* [WHAT IS BEING ASKED]
Search the data for the string "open" and extract every line where it appears.

* [MATERIALS PROVIDED]

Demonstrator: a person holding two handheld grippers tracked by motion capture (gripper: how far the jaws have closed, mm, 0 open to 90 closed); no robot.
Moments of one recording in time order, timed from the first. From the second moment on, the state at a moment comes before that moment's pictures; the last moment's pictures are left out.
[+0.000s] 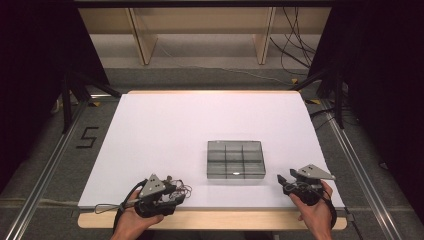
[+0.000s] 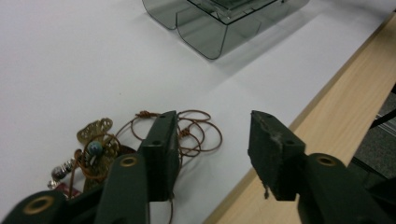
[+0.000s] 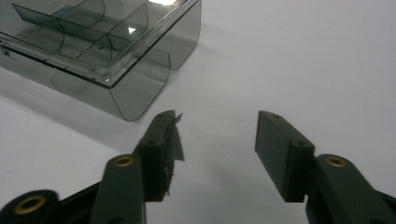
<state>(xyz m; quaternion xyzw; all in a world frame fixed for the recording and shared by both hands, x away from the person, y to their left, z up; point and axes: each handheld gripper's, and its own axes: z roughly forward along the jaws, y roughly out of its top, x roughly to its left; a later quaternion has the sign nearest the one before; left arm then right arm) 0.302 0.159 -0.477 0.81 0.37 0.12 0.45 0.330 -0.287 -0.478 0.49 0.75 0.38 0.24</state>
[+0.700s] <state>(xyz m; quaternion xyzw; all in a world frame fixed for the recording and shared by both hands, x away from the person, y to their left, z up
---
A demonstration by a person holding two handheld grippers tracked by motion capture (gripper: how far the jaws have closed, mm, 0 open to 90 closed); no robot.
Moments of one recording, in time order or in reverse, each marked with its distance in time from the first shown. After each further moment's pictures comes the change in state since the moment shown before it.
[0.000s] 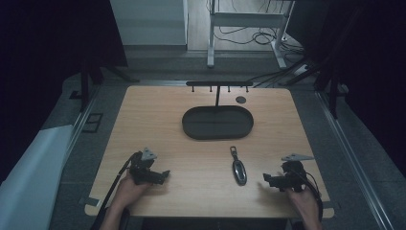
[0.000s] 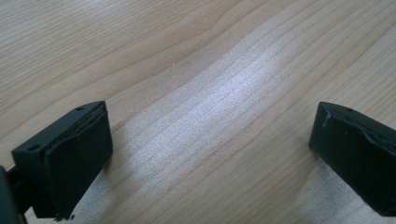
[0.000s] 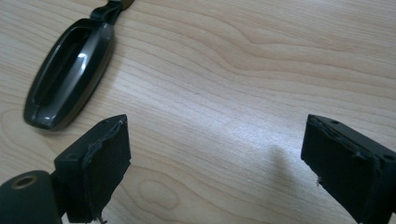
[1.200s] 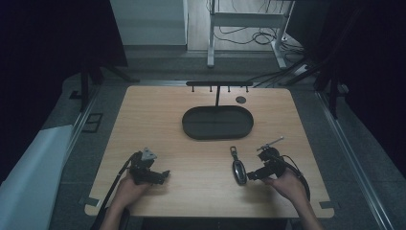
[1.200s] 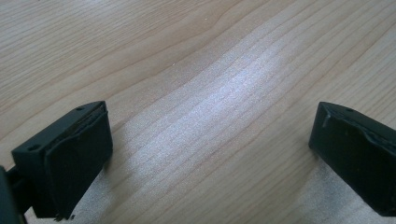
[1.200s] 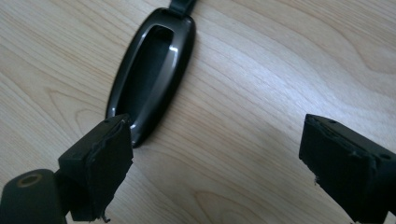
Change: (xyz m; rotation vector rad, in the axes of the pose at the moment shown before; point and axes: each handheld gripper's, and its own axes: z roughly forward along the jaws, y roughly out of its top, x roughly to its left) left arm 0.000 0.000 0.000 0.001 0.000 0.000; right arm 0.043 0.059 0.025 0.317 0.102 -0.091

* [WRITTEN RESPONSE]
Demonstrator: a person holding two handheld grippers tracked by motion capture (gripper: how far the jaws have closed, mm, 0 open to 90 closed); no robot.
A demonstration by a person holding two handheld grippers tracked by motion capture (gripper: how far the jaws have closed, mm, 0 open to 90 closed); no robot.

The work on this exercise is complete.